What does it mean when a horse crosses their jaw and how do you know they are doing it.

I heard it used a lot but dont understand what it means.


----------



## Grey_Showjumper (17 February 2010)

basically they open their mouth and cross their jaw over...
you can see it and you can feel it, they quite often chuck their head in the air and run off a bit as the bit is basically not doing anything any more...


----------



## trendybraincell (17 February 2010)

Its a method of evasion

Its a favourite of my boys, although he doesn't do it too often (mainly just in halt) when he does it he becomes very heavy in my hands and will not flex


----------



## Achinghips (17 February 2010)

so anyone know the best cure?


----------



## Eriskayowner (17 February 2010)

I'm sure that Jazzy used to do it so put a mexican (high ring) grakle on him. Problem solved!


----------



## Booboos (17 February 2010)

The cure depends on the horse. 

R will cross his jaw and try to piss off without a flash - so I ride him without a flash for flatwork because I can circle and stop in the school, but with when out hacking otherwise I could get in trouble.

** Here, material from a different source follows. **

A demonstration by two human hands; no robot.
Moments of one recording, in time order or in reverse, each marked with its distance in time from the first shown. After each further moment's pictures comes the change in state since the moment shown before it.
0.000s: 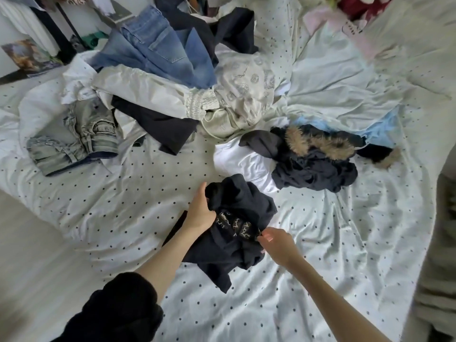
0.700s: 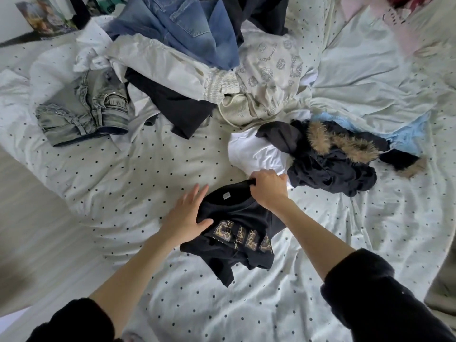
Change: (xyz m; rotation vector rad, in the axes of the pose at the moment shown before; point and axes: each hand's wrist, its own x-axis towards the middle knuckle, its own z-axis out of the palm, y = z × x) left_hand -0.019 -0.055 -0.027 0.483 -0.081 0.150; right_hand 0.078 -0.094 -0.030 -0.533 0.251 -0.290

A bifferent bit might help some horses.


----------



## Grey_Showjumper (17 February 2010)

Mine did it badly- we tried a grackle and a flash, just made things worse... i then went with no noseband for a month or so and then went back to just a noseband- problem pretty much solved! 
	
	
		
		
	


	




this was also with a few different bits...


----------



## Tinsel Trouble (17 February 2010)

Personally I keep the tack the same and when I feel the horses do it I squeeze left and right until it has released the jaw. if that does not work I slow down (half halt/ a transition within the pace) and try again! 

I prefer to know I can solve a situation myself and think I have to get off and rely on a change of tack for a very simple problem! I think it is much safer that way and makes you a better rider! 
Just personal opinion, if it is combined with strong shoulders/ a set neck/ running off I would try a flash.


----------



## Janette (17 February 2010)

My mare crosses her jaw and has strong shoulders/tries to set her neck against me.  It's a case of keeping flexing her to stop the neck from setting, and gently giving and taking the contact to get her to relax her jaw and soften/relax.

I find a drop noseband is much more effective than a flash.


----------



## Mari (17 February 2010)

Crossing the jaw is when top &amp; bottom jaws go in different directions.  EG  horse moves top teeth (jaw) to left &amp; bottom teeth (jaw) right.  Actually I've just tried this on myself &amp; only my bottom jaw moves, my top jaw stays in the same place all the time but my bottom jaw can move right or left.  If you cross your own jaw you'll understand what it means.


----------